Swedish wunderkind Per Götesson was given the opportunity to present his Fall 2018 menswear show in the environment it would eventually end up in eight months later: the Machine-A. 13 Brewer Street, in the heart of Soho, houses the standalone boutique, founded by Stavros Karelis and co-run with stylist Anna Trevelyan. Karelis headhunts fresh talent from around the globe and stocks emerging brands exclusively in the store. One of them is Per, a recent graduate from the menswear programme at the Royal College of Arts and the incubator facility MAN, under Lulu Kennedy’s renowned tutelage.
“I wanted to explore notions of modern masculinity,” he declared. It has been something which has formed the basis of his work, with four seasons under his belt now. He subverts conventions and his output is rather captivating, colourful and creative. He distinguishes himself from the gender-defying menswear movement by specialising in oversized and undersized garments which create these unconventionally stylish moments—it’s akin to a painter’s trousers, distressed with paint drops and colourful smears, his clothes belong to the creatively-inclined.
He based his fall study on “attraction, sexuality, desire, what is concealed and what is revealed.” Sensuality rested at the surface without becoming overt. Götesson expressed himself in familiar terms—oversized trenches for covering up, a decortiqué lilac sweaters (Galliano, the trend disseminator) showing off. There was something so casual, yet so beautiful, in the way an oversized safety pin was used to gather a sweater, or the slight sheerness of printed shirts.

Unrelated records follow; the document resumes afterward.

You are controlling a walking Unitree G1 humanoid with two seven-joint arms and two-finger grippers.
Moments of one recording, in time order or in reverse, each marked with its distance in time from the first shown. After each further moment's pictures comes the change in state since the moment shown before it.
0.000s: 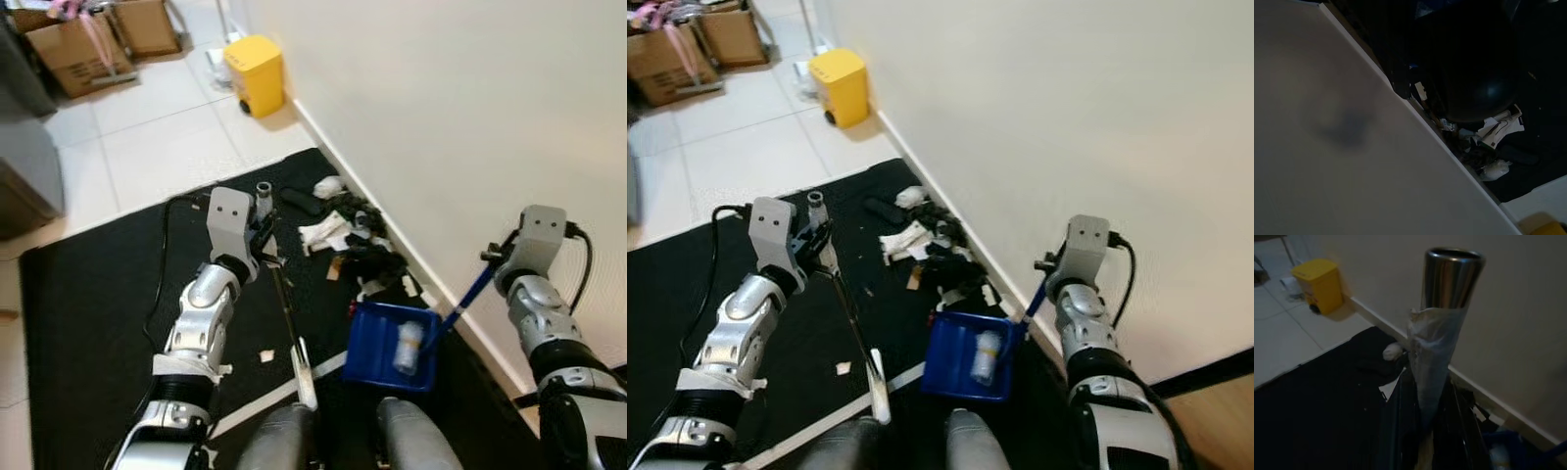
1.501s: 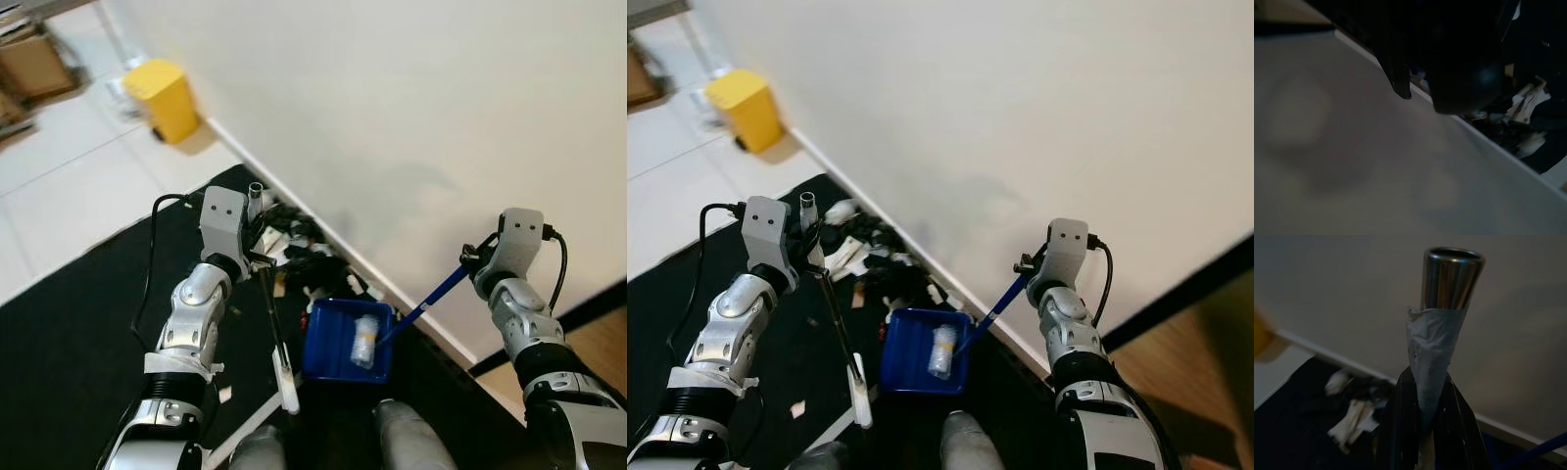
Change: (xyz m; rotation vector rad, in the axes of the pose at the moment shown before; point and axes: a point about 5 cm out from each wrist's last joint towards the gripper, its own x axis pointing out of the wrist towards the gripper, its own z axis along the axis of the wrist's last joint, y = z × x) left arm -0.001 0.009 0.001 0.054 0.021 0.026; right arm -0.003 0.020 -0.011 0.056 0.034 0.101
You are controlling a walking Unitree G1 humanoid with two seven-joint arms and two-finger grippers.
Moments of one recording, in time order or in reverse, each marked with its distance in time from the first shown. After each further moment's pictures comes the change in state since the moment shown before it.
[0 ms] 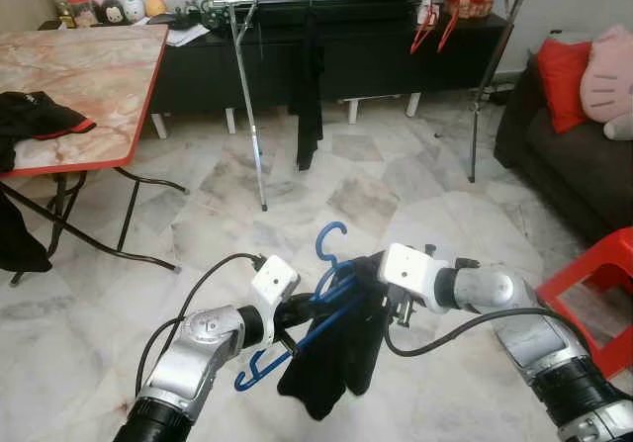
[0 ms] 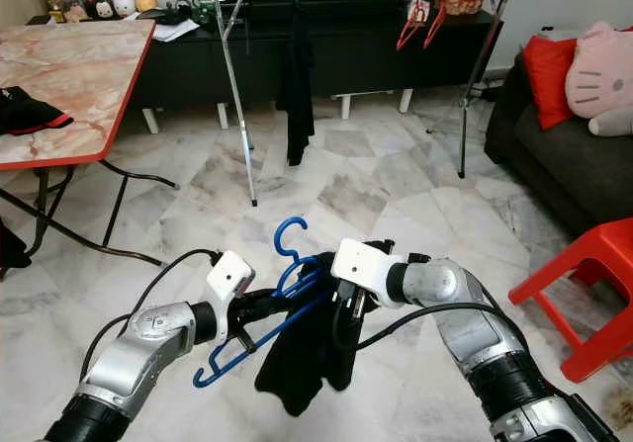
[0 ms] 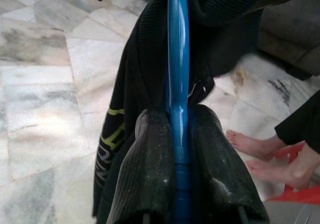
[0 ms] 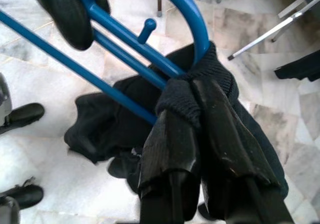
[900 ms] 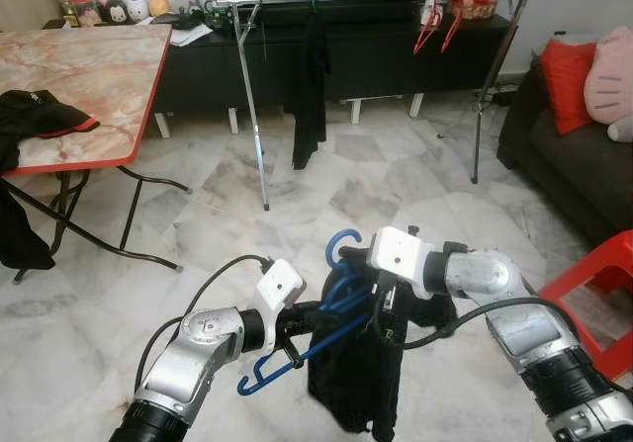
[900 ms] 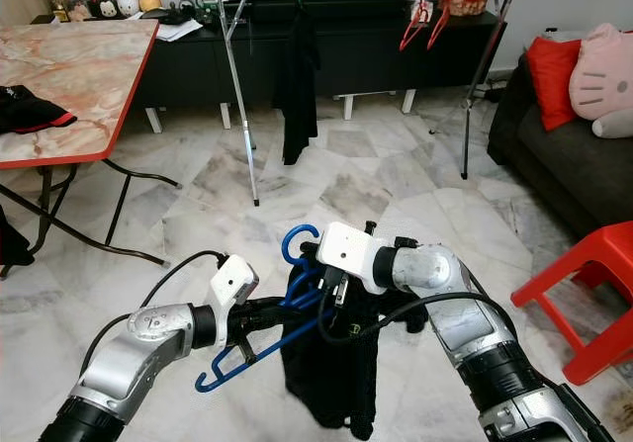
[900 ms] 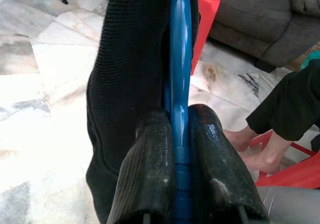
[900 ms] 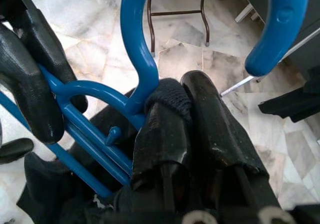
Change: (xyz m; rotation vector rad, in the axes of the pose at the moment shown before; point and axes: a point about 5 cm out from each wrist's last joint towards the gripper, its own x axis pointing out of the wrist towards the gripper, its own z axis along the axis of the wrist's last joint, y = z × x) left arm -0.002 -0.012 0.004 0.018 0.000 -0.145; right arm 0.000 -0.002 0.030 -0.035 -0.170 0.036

Each of the looks were placed within plywood frames, stuffed with fabric. It placed fashion in an artistic context, the way Faustine Steinmetz did in the beginning. By situating the show in a store, as opposed to the museum or gallery venues Steinmetz had over the years, Götesson’s creative realm collided with the commercial realm. It was believable.

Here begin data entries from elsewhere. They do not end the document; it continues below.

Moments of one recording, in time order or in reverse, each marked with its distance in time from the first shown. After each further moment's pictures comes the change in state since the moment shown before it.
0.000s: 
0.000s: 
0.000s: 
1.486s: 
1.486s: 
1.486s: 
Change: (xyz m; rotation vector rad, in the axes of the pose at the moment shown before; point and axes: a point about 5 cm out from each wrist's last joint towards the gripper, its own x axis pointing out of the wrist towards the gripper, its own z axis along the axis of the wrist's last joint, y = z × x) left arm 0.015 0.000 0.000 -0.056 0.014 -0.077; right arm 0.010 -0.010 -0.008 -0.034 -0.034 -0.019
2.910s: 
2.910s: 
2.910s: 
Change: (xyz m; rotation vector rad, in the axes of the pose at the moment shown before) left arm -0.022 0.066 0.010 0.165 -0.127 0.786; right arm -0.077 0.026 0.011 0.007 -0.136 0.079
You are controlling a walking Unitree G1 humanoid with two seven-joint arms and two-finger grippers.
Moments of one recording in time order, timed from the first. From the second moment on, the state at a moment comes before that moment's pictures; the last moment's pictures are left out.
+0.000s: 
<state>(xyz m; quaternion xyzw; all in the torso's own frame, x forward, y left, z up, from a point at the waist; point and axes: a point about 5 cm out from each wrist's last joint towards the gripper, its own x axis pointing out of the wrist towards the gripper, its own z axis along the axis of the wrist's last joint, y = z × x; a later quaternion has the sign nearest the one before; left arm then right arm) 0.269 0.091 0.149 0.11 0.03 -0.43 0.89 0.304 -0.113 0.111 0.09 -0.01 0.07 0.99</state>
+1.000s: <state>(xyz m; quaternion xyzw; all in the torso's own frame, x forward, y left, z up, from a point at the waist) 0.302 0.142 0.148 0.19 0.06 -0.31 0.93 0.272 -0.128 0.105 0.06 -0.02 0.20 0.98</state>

One vest was comprised of bottle caps. Coca-Cola. Diet Coke. Alcoholic beverages: Sol, Corona. Cheap and cheerful. (In 2016, he told i-D, “there is always time for a couple of pints.” Clearly.) These were handcrafted by Husam el Odeh, a German fine art graduate based in London. He was also responsible for the silver wire tiara which adorned a model’s crown, encased in a wooden frame. These pieces, although crafted from metal and wire, were the most delicate which is a gesture towards modern masculinity if anything. They were worthy of an archive, but also they possessed an innate ability to be translated into something more commercial which is the biggest challenge facing experimental menswear designers nowadays.